- **What is needed**
Each line from the one that contains "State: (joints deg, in" to the end of the material must be quoted exactly; include both end lines and nothing else.
....
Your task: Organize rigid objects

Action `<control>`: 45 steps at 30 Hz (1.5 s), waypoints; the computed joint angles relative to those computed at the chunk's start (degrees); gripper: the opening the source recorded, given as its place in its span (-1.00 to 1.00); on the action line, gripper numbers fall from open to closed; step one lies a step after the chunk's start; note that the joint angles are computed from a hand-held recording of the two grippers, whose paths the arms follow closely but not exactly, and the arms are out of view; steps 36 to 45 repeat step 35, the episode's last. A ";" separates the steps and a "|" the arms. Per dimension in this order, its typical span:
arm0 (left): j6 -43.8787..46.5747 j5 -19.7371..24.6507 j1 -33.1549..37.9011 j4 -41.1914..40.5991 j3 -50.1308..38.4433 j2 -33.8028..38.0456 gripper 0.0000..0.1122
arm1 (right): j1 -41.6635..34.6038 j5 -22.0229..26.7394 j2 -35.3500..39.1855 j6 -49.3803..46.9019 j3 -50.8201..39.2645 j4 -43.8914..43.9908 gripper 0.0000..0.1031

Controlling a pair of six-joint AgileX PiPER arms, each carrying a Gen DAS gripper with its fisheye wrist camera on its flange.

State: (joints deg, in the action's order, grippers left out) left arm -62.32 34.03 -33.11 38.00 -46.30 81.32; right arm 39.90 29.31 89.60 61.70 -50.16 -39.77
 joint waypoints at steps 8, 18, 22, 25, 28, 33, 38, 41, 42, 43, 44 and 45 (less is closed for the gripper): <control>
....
- **Output for this exercise**
State: (joints deg, in the action's order, grippers left out) left arm -62.32 34.03 -33.11 38.00 -46.30 81.32; right arm 39.90 29.31 89.60 61.70 -50.16 -39.77
 joint waypoints at steps 8, 18, 22, 25, 28, 33, 38, 41, 42, 43, 44 and 45 (less is closed for the gripper): <control>

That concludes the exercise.